Some schools in the UK were shut down recently as the country ran its largest ever pandemic simulation.
Called Exercise Pegasus, the secret drill included participation at national, devolved and local levels from ministers, officials, responder organizations and the third sector.
It was focused on a fictional enterovirus originating from pigs that primarily kills children.
Officials say the exercise is all about “preparedness” but not surprisingly it has raised a number of concerns among people
Should we be worried?
The Telegraph reported: Schools across the UK were locked down this autumn as part of a state drill to tackle the threat of a new deadly virus.
Exercise Pegasus, which concluded last month and involved all major government departments, was the biggest pandemic simulation exercise the country has ever held.
Those participating in the drill were told a novel enterovirus had broken out on a fictional Island in southeast Asia before spreading across the world.
Unlike Covid-19, which disproportionately affected older age groups, the new virus was most lethal in the young. The virus, “EV-D68”, was said to cause respiratory failure, brain swelling and – in rare cases – paralysis in infants, children and teenagers.
The spread of the imagined virus resulted in travel restrictions, school and business closures and mask wearing in the UK and around the world.

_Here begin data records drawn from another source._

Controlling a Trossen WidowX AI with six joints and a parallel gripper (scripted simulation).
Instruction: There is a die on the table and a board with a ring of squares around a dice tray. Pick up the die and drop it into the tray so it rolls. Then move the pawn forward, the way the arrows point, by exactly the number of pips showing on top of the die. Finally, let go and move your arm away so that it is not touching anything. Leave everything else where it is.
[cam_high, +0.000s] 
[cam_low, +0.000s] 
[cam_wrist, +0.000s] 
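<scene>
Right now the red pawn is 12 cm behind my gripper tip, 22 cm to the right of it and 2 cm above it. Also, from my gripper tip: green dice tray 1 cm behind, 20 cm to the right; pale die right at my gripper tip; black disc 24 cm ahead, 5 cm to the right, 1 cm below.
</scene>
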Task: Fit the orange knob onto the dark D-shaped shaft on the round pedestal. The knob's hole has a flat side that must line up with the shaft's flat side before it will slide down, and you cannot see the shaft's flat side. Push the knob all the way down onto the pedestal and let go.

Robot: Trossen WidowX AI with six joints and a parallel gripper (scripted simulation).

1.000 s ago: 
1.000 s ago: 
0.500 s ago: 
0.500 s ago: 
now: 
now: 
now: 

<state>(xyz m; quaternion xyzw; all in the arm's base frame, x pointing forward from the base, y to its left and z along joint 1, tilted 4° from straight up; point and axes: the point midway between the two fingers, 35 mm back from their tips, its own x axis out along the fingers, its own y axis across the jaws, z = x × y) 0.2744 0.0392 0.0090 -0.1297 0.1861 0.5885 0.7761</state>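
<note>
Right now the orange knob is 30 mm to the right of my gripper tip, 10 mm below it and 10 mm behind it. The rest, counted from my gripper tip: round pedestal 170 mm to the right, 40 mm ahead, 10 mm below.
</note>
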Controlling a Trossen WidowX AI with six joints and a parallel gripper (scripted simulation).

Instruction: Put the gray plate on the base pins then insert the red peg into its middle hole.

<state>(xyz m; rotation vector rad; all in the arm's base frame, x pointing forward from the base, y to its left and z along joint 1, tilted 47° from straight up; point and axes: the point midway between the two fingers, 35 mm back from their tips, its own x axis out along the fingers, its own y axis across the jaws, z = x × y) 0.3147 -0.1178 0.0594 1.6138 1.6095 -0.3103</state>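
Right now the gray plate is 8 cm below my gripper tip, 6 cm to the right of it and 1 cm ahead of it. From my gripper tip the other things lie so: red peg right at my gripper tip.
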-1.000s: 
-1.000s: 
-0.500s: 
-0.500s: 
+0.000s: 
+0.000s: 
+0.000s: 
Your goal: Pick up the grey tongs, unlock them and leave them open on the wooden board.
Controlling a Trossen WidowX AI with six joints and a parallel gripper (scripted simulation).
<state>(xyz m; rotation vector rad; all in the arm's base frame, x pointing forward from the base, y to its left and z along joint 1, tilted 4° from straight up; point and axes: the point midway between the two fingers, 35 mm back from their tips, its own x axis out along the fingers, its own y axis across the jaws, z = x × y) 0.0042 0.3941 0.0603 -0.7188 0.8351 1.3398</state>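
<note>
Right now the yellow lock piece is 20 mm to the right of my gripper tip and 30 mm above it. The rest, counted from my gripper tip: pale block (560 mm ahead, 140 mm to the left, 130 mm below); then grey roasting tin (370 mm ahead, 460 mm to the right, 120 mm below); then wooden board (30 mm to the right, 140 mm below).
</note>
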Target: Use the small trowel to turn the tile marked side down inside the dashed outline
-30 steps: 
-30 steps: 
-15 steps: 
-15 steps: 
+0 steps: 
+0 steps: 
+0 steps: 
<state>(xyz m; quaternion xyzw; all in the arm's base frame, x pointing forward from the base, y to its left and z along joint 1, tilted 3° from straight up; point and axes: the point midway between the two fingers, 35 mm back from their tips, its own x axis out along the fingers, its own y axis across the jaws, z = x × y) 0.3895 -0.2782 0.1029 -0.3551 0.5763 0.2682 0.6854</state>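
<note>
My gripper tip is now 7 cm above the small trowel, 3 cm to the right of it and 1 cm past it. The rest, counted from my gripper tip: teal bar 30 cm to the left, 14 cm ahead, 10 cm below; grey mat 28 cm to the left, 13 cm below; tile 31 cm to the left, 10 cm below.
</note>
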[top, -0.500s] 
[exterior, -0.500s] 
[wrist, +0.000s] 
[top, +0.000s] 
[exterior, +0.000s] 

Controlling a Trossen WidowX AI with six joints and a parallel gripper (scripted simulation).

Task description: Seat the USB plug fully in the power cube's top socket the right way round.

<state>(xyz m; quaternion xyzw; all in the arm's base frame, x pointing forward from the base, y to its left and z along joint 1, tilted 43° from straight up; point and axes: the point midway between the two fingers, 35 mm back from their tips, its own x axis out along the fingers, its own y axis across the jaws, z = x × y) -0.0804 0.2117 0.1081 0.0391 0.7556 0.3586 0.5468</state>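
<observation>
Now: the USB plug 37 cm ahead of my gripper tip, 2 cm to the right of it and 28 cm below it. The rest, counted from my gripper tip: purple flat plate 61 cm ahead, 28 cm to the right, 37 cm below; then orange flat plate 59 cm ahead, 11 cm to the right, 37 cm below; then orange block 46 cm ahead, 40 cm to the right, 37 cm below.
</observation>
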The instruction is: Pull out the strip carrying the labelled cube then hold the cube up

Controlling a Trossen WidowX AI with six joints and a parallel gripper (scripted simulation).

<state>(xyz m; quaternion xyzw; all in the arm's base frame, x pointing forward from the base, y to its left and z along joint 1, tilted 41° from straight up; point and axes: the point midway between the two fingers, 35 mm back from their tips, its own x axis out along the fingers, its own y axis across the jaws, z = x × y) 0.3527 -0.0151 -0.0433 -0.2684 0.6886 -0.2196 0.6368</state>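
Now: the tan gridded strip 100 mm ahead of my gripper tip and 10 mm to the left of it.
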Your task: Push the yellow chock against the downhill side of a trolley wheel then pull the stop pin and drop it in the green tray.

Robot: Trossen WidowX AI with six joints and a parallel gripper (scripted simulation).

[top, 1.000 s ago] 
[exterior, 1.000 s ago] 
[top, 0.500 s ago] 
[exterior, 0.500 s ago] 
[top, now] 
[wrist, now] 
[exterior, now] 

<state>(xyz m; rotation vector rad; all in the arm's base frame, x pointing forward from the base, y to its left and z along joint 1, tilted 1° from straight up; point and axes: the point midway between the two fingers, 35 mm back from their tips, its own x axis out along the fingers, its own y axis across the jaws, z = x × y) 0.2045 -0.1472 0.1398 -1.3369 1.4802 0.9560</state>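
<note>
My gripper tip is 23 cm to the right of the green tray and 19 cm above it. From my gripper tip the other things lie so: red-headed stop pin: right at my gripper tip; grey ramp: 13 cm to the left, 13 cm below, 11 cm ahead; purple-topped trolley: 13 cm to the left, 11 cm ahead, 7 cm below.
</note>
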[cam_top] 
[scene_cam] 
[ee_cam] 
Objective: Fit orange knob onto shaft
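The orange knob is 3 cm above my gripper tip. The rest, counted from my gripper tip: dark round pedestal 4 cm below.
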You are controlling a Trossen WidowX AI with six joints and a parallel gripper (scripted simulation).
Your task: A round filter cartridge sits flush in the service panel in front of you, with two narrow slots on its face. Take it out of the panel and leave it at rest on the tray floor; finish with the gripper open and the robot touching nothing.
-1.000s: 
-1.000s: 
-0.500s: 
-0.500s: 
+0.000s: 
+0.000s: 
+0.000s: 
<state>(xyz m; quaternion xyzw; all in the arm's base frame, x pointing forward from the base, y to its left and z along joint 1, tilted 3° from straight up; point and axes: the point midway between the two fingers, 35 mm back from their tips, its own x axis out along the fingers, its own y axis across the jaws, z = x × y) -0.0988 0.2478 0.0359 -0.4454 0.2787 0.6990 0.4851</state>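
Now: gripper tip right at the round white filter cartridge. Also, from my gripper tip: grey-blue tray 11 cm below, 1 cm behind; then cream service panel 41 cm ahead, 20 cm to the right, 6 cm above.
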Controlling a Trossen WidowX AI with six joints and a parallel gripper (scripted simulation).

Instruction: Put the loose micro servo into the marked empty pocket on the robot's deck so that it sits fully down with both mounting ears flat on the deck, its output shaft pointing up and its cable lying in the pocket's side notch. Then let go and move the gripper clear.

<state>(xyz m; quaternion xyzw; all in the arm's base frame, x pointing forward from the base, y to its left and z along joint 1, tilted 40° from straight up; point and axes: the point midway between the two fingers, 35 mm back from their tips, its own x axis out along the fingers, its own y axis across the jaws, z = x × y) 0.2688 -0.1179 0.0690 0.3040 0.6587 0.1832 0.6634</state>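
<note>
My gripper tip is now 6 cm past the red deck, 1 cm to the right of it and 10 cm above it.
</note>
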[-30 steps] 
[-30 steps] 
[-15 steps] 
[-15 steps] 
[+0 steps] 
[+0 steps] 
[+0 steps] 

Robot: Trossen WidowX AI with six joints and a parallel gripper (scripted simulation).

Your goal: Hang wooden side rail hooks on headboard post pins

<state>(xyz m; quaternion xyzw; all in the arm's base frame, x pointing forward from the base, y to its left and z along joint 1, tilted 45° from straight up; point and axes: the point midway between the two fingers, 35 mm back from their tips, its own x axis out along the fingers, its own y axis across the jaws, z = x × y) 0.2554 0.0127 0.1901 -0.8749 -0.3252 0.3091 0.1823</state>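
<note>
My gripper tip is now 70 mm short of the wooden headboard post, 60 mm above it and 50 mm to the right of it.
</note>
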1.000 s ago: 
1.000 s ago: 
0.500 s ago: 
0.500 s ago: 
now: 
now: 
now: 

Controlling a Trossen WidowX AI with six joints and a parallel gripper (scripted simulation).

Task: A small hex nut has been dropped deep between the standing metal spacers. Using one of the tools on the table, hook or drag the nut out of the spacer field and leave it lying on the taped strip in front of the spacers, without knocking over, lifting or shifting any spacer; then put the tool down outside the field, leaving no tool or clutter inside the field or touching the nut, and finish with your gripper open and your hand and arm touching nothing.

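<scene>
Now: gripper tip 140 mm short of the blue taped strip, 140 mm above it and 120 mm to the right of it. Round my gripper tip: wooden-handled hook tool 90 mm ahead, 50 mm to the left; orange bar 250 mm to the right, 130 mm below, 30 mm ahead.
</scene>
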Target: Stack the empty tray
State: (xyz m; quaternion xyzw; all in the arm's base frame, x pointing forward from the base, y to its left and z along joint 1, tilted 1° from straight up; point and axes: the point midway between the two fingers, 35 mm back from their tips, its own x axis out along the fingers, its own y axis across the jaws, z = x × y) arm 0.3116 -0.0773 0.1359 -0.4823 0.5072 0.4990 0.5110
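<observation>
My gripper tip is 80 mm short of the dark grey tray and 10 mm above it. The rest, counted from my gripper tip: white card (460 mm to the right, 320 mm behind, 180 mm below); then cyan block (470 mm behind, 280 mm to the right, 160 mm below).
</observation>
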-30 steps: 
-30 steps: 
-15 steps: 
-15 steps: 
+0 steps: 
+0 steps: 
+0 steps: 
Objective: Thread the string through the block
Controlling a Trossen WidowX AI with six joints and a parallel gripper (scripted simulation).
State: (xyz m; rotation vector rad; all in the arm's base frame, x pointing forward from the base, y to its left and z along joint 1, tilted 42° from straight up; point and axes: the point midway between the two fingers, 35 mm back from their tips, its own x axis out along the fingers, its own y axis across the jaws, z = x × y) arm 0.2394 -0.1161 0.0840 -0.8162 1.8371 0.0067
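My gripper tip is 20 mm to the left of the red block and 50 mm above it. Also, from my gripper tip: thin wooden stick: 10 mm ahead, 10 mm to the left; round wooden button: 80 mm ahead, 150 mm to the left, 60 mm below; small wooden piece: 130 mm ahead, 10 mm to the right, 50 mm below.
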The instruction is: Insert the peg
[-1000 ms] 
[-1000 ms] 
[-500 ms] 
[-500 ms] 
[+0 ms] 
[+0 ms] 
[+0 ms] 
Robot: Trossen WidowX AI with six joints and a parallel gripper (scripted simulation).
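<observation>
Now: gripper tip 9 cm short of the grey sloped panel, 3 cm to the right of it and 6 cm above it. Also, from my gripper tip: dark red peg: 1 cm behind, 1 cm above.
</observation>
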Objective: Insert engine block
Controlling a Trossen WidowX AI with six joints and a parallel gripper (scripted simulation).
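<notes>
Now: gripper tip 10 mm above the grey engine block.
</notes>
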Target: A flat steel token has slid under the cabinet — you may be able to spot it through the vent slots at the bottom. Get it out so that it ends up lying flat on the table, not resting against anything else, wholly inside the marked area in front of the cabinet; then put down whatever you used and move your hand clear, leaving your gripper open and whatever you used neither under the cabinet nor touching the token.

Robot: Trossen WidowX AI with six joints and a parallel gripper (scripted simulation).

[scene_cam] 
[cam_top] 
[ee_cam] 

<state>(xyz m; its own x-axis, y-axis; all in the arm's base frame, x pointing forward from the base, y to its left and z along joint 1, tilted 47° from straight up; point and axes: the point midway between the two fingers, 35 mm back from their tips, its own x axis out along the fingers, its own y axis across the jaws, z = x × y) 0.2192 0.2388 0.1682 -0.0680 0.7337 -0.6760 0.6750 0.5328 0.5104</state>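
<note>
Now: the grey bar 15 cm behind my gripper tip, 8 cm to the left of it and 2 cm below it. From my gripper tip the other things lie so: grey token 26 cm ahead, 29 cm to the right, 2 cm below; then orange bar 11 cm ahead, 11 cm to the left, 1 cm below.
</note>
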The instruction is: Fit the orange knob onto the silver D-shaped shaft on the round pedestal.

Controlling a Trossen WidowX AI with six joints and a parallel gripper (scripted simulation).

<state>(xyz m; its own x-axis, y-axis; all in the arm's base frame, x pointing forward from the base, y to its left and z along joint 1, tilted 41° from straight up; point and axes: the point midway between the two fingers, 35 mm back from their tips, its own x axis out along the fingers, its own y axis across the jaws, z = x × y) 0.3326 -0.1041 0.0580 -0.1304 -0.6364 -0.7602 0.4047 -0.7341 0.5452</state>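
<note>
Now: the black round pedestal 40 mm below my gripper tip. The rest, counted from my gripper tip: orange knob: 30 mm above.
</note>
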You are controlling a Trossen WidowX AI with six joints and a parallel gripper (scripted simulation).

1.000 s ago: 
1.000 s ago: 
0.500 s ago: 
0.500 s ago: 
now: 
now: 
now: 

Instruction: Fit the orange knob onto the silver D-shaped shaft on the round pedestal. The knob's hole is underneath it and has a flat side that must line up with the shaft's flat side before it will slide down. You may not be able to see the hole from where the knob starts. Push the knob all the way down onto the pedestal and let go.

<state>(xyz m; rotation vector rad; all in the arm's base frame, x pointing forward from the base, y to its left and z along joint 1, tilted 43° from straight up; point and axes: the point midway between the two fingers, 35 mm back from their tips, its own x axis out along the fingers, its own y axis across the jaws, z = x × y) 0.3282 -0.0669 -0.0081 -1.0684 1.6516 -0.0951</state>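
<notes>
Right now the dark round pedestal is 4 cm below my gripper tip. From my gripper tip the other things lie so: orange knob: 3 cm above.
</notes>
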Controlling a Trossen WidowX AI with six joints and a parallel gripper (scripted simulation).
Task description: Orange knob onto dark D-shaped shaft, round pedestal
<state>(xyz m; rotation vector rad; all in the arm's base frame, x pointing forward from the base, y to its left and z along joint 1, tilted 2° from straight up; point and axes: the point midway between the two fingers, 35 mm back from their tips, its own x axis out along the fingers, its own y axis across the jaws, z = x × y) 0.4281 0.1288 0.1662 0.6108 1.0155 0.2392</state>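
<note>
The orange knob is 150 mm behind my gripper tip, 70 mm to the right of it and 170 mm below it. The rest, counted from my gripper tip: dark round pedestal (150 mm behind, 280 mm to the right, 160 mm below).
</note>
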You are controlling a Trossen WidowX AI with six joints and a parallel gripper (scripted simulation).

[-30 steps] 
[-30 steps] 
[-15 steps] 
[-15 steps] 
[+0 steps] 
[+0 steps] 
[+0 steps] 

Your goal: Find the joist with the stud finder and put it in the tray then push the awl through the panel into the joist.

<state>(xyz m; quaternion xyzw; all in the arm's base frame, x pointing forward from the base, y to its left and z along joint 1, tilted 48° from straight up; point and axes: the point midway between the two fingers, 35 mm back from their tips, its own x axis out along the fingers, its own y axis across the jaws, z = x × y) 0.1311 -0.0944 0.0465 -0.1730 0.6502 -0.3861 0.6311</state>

Ministers involved in the drill also had to “wargame” dealing with fictional street protests over social distancing, the Telegraph understands.
News of the drill comes a week after the second module of the Covid Inquiry found the UK did “too little, too late” to contain and mitigate Covid-19 in the early part of 2020 and prevent a series of ruinous national lockdowns.
Closing schools “brought ordinary childhood to a halt” and the decision to shut them had a “profound consequence” on children, it said.
‘A realistic pandemic scenario’
Exercise Pegasus was designated a “Tier 1” national emergency exercise, meaning it involved ministerial participation, all devolved nations and activation of COBRA, the Cabinet Office Briefing Rooms.
It ran in three parts in September, October and November this year and imagined a novel version of EV-D68 had triggered a pandemic.
It’s key purpose was “to simulate a realistic pandemic scenario, and is the first of its kind in nearly a decade,” according to a NHS briefing document.
The real EV-D68 is a respiratory virus first isolated in California in 1962, which has gained global traction. As well as respiratory disease and meningitis, it can cause a polio-like paralysis in children known as acute flaccid paralysis.